(RECORDED DATA)
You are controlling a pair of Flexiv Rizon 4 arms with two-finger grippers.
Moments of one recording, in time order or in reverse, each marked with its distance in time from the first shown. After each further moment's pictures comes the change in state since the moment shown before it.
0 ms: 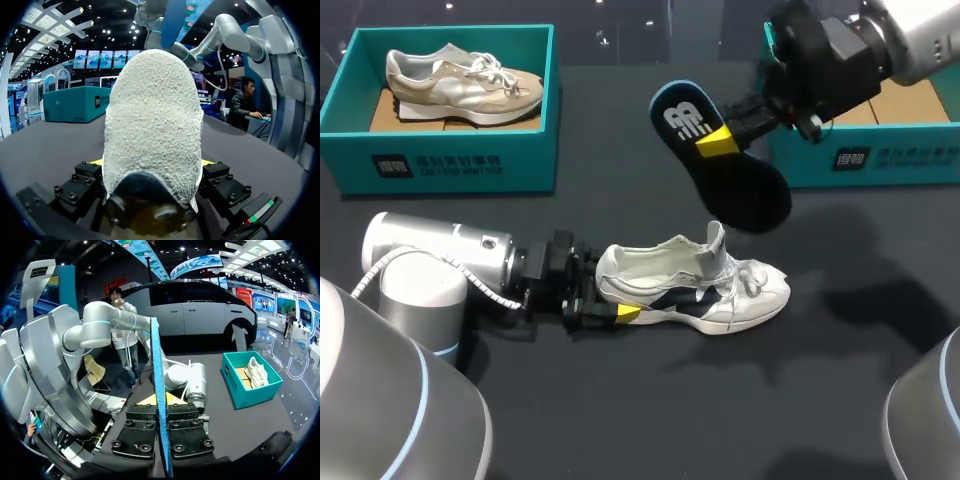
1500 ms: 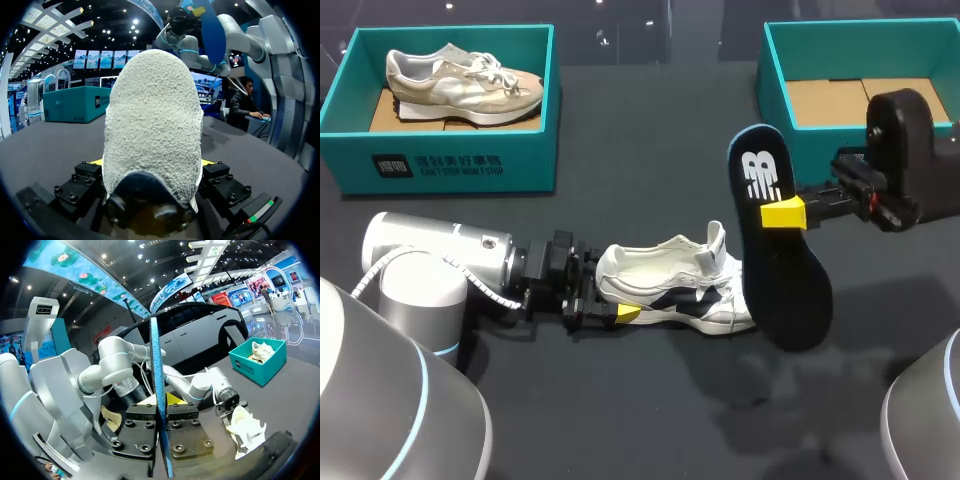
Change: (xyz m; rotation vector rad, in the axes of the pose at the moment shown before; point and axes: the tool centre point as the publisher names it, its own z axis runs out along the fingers) left arm 0.000 0.000 0.000 0.000 0.000 0.000; right arm 0.105 -0.020 -0.016 -0.341 -0.004 0.341
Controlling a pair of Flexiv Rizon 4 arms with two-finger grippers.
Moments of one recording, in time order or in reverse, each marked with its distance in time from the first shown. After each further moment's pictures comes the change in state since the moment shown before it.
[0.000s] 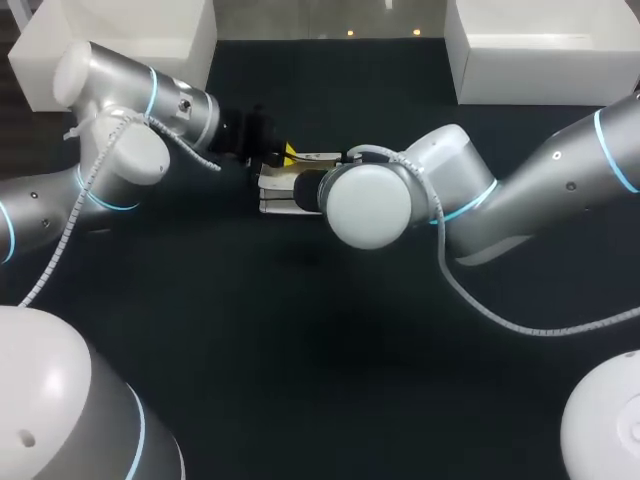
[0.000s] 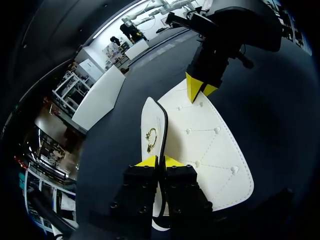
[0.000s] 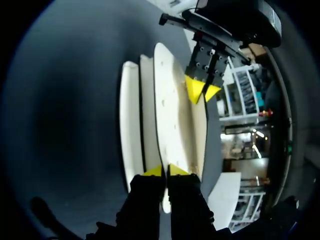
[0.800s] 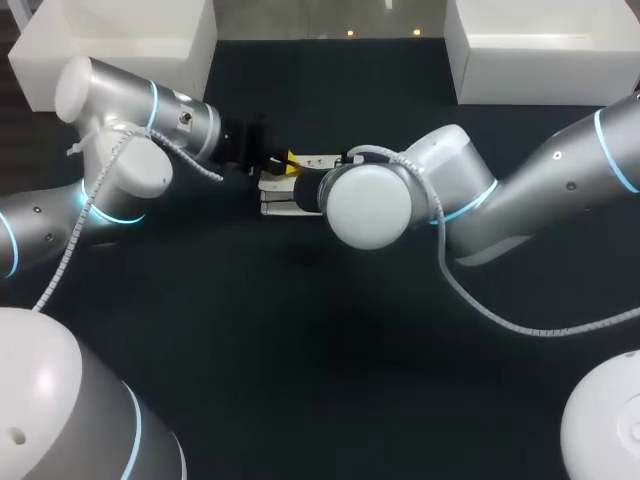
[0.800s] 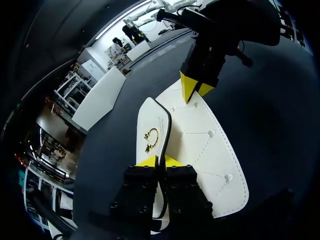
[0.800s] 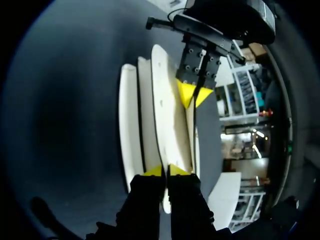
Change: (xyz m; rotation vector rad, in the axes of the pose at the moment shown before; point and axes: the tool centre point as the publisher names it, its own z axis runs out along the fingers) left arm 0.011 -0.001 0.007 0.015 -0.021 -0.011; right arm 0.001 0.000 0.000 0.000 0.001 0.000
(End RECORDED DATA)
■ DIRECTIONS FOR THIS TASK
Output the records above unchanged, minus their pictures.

■ EXPECTED OUTPUT
You are controlling a pair of Flexiv Rizon 4 arms with two-finger grippers.
Moments of one recording, in time order or in reverse, each marked with its distance in time from the first shown. After each further moment's pictures comes the change in state since the moment shown before it.
0 ms: 
1500 ms: 
Change: (xyz m; rotation vector rad, in the axes of the pose at the moment shown before; point and axes: the tool centre point as the publisher names it, its own z axis runs out along the fingers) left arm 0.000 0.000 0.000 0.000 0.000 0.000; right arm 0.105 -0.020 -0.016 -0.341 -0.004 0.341
Controlling a pair of Flexiv Rizon 4 arms with two-finger grippers.
Moments of one recording, in time order or in reverse, each marked with its distance in time from the first shown. After each further moment's pictures comes the change in state since the moment shown before it.
[0.000s] 
[0.000s] 
[0.000s] 
[0.800s] 
[0.800s] 
[0.800s] 
Change: (xyz m; rotation vector rad, in the axes of the pose at the moment shown before; point and axes: the tool centre point as the publisher names it, its own z axis runs out along the fingers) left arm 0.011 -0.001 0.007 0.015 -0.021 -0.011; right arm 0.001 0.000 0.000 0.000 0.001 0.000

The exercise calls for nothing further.